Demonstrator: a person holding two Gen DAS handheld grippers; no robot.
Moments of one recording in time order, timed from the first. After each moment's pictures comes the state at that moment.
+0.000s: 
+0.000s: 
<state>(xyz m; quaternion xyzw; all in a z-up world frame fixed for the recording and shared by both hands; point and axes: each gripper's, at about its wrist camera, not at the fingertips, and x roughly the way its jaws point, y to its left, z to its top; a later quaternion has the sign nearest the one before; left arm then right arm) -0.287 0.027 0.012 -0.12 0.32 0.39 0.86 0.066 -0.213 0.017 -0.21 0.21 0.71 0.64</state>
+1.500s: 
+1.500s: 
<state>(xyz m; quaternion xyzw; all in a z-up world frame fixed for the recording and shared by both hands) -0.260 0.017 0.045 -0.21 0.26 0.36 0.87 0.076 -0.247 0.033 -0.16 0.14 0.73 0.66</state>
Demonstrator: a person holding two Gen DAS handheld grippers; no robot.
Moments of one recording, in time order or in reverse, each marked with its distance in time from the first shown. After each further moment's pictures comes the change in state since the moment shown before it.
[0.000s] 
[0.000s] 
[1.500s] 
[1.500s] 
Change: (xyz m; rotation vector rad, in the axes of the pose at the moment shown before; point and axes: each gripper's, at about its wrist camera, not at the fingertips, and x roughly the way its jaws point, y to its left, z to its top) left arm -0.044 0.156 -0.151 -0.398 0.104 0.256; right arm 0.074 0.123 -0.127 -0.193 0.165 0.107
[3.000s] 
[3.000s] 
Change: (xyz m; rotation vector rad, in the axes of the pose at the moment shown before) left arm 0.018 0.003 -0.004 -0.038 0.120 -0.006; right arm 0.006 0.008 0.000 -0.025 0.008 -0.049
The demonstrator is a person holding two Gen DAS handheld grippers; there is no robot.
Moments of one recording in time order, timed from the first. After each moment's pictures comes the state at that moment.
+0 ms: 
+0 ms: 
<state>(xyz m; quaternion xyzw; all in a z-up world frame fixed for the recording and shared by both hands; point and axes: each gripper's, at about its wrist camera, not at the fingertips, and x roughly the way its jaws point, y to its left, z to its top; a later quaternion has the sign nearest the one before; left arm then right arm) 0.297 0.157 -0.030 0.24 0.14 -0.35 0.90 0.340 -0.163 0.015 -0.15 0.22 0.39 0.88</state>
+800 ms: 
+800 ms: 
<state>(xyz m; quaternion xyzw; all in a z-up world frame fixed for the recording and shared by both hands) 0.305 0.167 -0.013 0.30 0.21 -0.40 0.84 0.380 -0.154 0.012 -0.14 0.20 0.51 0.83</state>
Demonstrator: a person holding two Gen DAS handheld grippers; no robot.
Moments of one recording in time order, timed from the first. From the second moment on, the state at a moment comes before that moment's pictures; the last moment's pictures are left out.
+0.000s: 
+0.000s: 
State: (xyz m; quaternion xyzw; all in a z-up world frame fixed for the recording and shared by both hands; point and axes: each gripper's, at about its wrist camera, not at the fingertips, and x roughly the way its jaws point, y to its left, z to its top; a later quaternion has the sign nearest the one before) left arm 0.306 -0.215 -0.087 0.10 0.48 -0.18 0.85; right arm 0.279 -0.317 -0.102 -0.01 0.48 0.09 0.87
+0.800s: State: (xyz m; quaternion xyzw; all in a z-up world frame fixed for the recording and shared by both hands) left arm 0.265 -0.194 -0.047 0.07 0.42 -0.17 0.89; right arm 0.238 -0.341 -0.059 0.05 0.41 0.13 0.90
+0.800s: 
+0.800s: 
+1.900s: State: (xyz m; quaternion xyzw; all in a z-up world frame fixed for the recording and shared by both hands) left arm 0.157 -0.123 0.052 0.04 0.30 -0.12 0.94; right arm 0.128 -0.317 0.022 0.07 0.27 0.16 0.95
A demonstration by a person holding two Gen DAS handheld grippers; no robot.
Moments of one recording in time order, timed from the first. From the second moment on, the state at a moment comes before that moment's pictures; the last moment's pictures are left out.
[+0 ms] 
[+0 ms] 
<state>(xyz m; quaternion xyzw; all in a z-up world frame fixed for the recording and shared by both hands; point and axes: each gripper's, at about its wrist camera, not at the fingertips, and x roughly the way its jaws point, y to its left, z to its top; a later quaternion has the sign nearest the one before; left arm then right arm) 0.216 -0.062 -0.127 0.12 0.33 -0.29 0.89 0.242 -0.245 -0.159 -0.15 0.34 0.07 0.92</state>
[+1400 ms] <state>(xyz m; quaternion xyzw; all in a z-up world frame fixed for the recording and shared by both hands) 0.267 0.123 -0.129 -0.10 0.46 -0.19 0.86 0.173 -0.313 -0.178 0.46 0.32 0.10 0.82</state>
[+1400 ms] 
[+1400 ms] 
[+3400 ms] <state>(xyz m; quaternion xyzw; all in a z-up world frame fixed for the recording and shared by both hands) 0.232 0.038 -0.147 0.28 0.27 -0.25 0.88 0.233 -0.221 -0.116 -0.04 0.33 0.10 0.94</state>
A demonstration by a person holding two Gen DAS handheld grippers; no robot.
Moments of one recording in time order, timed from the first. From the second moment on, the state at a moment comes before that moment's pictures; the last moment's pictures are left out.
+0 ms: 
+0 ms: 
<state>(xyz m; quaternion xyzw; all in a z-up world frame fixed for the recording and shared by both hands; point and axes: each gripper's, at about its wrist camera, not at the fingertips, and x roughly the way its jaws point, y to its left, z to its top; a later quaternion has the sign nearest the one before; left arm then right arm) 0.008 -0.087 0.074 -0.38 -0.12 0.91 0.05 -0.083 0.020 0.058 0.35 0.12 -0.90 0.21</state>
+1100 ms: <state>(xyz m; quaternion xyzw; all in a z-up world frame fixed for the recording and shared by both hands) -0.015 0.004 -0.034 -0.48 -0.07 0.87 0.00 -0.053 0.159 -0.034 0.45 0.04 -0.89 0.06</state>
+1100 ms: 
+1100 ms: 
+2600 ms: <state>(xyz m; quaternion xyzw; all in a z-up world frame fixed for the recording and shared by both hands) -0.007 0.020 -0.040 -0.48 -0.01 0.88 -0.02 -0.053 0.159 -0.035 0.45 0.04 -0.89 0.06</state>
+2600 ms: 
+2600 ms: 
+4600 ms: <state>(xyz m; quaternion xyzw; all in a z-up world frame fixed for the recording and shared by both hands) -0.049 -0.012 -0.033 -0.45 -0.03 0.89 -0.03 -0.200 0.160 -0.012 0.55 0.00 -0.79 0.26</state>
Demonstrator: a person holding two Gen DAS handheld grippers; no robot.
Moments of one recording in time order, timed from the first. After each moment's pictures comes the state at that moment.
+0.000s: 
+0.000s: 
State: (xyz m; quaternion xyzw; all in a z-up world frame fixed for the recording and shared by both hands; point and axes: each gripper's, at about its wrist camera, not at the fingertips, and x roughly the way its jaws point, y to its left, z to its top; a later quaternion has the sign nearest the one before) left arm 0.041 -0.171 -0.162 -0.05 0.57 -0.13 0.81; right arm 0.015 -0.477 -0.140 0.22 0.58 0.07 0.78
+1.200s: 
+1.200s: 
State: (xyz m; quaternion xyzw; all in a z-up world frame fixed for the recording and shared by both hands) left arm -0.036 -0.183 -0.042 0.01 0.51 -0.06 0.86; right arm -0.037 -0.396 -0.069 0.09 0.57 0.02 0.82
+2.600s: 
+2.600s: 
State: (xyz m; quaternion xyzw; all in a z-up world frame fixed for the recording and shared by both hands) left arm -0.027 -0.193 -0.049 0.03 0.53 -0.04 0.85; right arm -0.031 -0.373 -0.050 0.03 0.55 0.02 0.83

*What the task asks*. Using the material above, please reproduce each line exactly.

*Expected output*.
Demonstrator: a person holding two Gen DAS handheld grippers; no robot.
Moments of one recording in time order, timed from the first. After each moment's pictures comes the state at that moment.
+0.000s: 
+0.000s: 
<state>(xyz m; quaternion xyzw; all in a z-up world frame fixed for the recording and shared by both hands; point and axes: each gripper's, at about its wrist camera, not at the fingertips, and x roughly the way its jaws point, y to its left, z to its top; a later quaternion has the sign nearest the one before; left arm then right arm) -0.287 0.027 0.012 -0.12 0.32 0.39 0.86 0.066 -0.213 0.017 -0.21 0.21 0.71 0.64</state>
+1.500s: 
+1.500s: 
<state>(xyz m; quaternion xyzw; all in a z-up world frame fixed for the recording and shared by both hands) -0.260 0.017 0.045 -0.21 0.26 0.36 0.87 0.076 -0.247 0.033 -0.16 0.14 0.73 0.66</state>
Demonstrator: a person holding two Gen DAS handheld grippers; no robot.
Moments of one recording, in time order or in reverse, each marked with its distance in time from the first shown. After each further moment's pictures comes the change in state since the moment shown before it.
[0.000s] 
[0.000s] 
[1.500s] 
[1.500s] 
Change: (xyz m; rotation vector rad, in the axes of the pose at the moment shown before; point and axes: each gripper's, at about its wrist camera, not at the fingertips, and x roughly the way its jaws point, y to its left, z to its top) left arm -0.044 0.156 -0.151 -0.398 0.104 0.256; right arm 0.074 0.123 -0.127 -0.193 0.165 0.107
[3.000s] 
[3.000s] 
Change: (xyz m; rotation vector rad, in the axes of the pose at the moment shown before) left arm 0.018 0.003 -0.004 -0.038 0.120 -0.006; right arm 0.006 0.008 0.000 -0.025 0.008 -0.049
The demonstrator is a person holding two Gen DAS handheld grippers; there is no robot.
Moments of one recording in time order, timed from the first. After each moment's pictures comes the state at that moment.
+0 ms: 
+0 ms: 
<state>(xyz m; quaternion xyzw; all in a z-up world frame fixed for the recording and shared by both hands; point and axes: each gripper's, at about its wrist camera, not at the fingertips, and x roughly the way its jaws point, y to its left, z to its top; a later quaternion has the sign nearest the one before; left arm then right arm) 0.297 0.157 -0.030 0.24 0.14 -0.35 0.90 0.340 -0.163 0.015 -0.15 0.22 0.39 0.88</state>
+800 ms: 
+800 ms: 
<state>(xyz m; quaternion xyzw; all in a z-up world frame fixed for the recording and shared by both hands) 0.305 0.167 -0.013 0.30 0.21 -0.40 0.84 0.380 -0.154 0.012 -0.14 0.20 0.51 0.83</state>
Demonstrator: a person holding two Gen DAS handheld grippers; no robot.
Moments of one recording in time order, timed from the first. From the second moment on, the state at a moment comes before that moment's pictures; the last moment's pictures are left out.
+0.000s: 
+0.000s: 
State: (xyz m; quaternion xyzw; all in a z-up world frame fixed for the recording and shared by both hands; point and axes: each gripper's, at about its wrist camera, not at the fingertips, and x roughly the way its jaws point, y to its left, z to its top; a later quaternion has the sign nearest the one before) left arm 0.306 -0.215 -0.087 0.10 0.48 -0.18 0.85; right arm 0.279 -0.317 -0.102 -0.01 0.48 0.09 0.87
+0.800s: State: (xyz m; quaternion xyzw; all in a z-up world frame fixed for the recording and shared by both hands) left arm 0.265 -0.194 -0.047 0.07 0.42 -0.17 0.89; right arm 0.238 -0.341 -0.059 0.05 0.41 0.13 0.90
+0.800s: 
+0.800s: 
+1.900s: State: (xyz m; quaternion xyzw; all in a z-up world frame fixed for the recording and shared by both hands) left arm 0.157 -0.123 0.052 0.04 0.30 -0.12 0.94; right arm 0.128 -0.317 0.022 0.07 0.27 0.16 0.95
A demonstration by a person holding two Gen DAS handheld grippers; no robot.
Moments of one recording in time order, timed from the first. From the second moment on, the state at a moment comes before that moment's pictures; the last moment's pictures are left out.
[+0 ms] 
[+0 ms] 
<state>(xyz m; quaternion xyzw; all in a z-up world frame fixed for the recording and shared by both hands; point and axes: each gripper's, at about its wrist camera, not at the fingertips, and x roughly the way its jaws point, y to its left, z to its top; a later quaternion has the sign nearest the one before; left arm then right arm) 0.216 -0.062 -0.127 0.12 0.33 -0.29 0.89 0.242 -0.245 -0.159 -0.15 0.34 0.07 0.92</state>
[+1400 ms] <state>(xyz m; quaternion xyzw; all in a z-up world frame fixed for the recording and shared by both hands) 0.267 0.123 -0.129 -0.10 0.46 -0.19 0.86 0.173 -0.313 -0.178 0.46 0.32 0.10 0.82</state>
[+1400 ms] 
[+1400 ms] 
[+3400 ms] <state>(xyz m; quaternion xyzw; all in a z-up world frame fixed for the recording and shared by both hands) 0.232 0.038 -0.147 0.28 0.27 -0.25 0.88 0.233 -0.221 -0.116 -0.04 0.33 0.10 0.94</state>
A demonstration by a person holding two Gen DAS handheld grippers; no robot.
Moments of one recording in time order, timed from the first. From the second moment on, the state at a moment comes before that moment's pictures; the last moment's pictures are left out.
+0 ms: 
+0 ms: 
<state>(xyz m; quaternion xyzw; all in a z-up world frame fixed for the recording and shared by both hands; point and axes: each gripper's, at about its wrist camera, not at the fingertips, and x roughly the way its jaws point, y to its left, z to its top; a later quaternion has the sign nearest the one before; left arm then right arm) 0.008 -0.087 0.074 -0.38 -0.12 0.91 0.05 -0.083 0.020 0.058 0.35 0.12 -0.90 0.21</state>
+1100 ms: <state>(xyz m; quaternion xyzw; all in a z-up world frame fixed for the recording and shared by both hands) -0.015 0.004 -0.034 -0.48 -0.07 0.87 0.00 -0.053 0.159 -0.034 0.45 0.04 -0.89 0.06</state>
+1100 ms: 
+1100 ms: 
+2600 ms: <state>(xyz m; quaternion xyzw; all in a z-up world frame fixed for the recording and shared by both hands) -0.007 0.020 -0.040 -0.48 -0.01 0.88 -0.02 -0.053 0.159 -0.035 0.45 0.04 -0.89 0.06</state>
+2600 ms: 
+2600 ms: 
+4600 ms: <state>(xyz m; quaternion xyzw; all in a z-up world frame fixed for the recording and shared by both hands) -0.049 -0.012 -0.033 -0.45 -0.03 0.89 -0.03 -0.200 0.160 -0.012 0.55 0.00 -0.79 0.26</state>
Demonstrator: a person holding two Gen DAS handheld grippers; no robot.
Moments of one recording in time order, timed from the first. After each moment's pictures comes the state at that moment.
+0.000s: 
+0.000s: 
State: (xyz m; quaternion xyzw; all in a z-up world frame fixed for the recording and shared by both hands; point and axes: each gripper's, at about its wrist camera, not at the fingertips, and x roughly the way its jaws point, y to its left, z to its top; a later quaternion has the sign nearest the one before) left arm 0.041 -0.171 -0.162 -0.05 0.57 -0.13 0.81; right arm 0.015 -0.477 -0.140 0.22 0.58 0.07 0.78
+1.200s: 
+1.200s: 
State: (xyz m; quaternion xyzw; all in a z-up world frame fixed for the recording and shared by both hands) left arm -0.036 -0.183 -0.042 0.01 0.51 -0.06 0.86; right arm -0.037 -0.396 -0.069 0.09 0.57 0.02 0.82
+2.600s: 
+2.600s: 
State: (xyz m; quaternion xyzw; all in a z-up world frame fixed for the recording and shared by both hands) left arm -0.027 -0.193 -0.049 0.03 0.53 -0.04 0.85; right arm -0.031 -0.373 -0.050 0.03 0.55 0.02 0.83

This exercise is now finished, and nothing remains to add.